Loss of Biodiesel Incentive Costs Farmers, Consumers

USCapitolBiodiesel producers aren’t the only ones who are being hit by the loss of the federal $1-a-gallon tax incentive.

This story from Agriculture Online says farmers and consumers are also being hurt:

Ohio Soybean Association president Jeff Wuebker estimates that failure to renew the tax credit, which expired at the end of 2009, will cost him about $12.50 an acre on his soybean crop.

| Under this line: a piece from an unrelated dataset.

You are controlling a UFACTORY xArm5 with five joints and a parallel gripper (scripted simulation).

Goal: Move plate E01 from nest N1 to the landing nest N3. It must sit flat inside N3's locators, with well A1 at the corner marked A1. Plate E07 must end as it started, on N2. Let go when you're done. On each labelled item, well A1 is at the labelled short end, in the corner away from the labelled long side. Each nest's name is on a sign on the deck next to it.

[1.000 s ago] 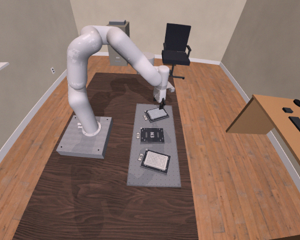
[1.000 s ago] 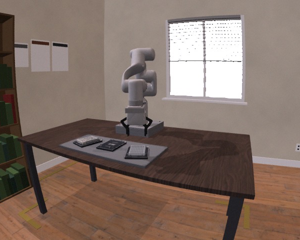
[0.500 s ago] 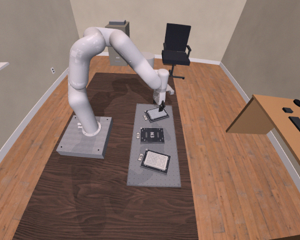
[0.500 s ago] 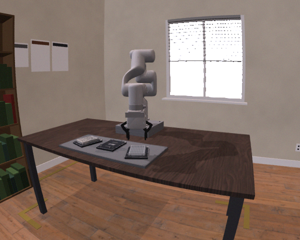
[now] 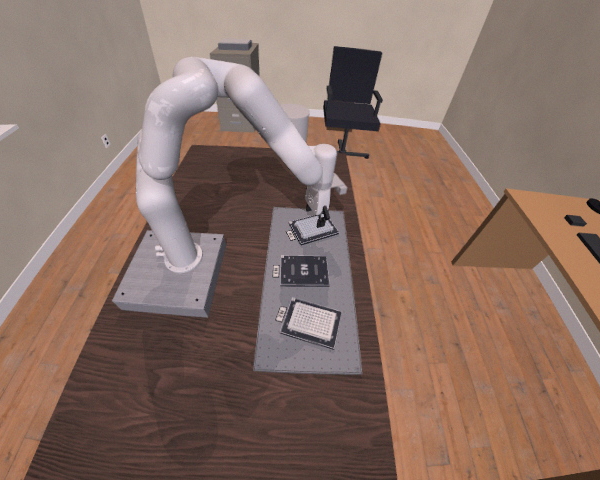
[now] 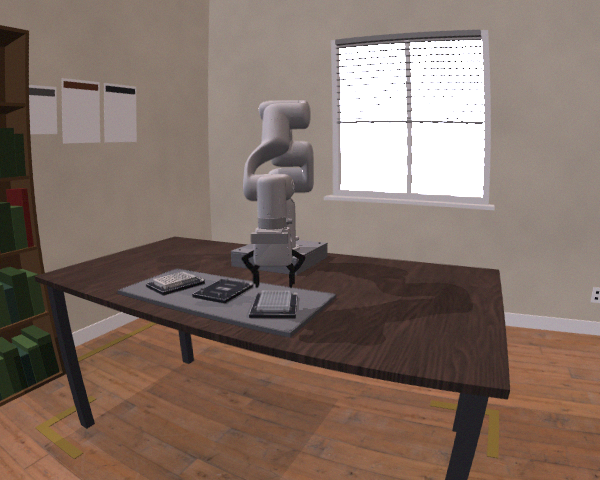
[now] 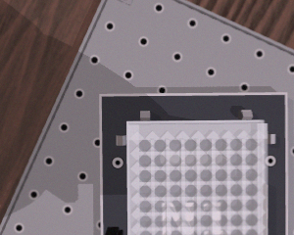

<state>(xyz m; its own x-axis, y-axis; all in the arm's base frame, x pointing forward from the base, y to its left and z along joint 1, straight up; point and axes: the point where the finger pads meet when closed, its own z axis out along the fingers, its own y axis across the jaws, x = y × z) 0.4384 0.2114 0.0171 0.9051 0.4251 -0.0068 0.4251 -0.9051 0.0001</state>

That’s the number he comes up with when he multiplies a 50-bushel yield by the 25-cents-a-bushel estimated increase in soybean value from its use as a feedstock for biodiesel fuel.

“If we don’t have something to use this additional oil we have, it could get worse than 25 cents,” said Wuebker, who farms 1,300 crops acres and farrows 1,800 sows with his brother, Alan. Their diversified western Ohio farm also sells wheat, alfalfa hay, straw and feeds about 60 dairy steers.

The loss of the tax credit could also lead to higher fuel costs for all of us, another 25¢ to 35¢ a gallon, according to one Department of Energy estimate, [another Ohio farmer, Rob Joslin, who recently became president of the American Soybean Association] said.

As Joslin puts it, with the Senate not renewing the credit late last year, “we’ve disrupted the supply chain. We’ve set a whole series of dominoes in place that are detrimental to our industry and our country.”

We’ll keep an eye on what the Senate does when it comes back in session. Lot of people hanging in the balance. Let’s hope someone gets the message.

New Enzyme Could Help Cellulosic Ethanol Production

Scientists at the U.S. Department of Energy’s Brookhaven National Laboratory have created a new enzyme that has the potential to create plants that are easier to convert into cellulosic ethanol.

“Increasing the ‘digestibility’ of plant matter is one main approach to making plants a viable alternative energy source,” said Brookhaven biochemist Chang-Jun Liu. Plants with less lignin in their cell walls are easier to break down and convert to fuel products.

The next step will be to see if it works in plants. The scientists will engineer plants with the gene for the new enzyme to see if it reduces the amount of lignin in the plant cell walls.

“Since we know less lignin makes cell walls easier to digest, this may be an effective biochemical approach to engineering plants for more efficient biofuel production,” Liu said.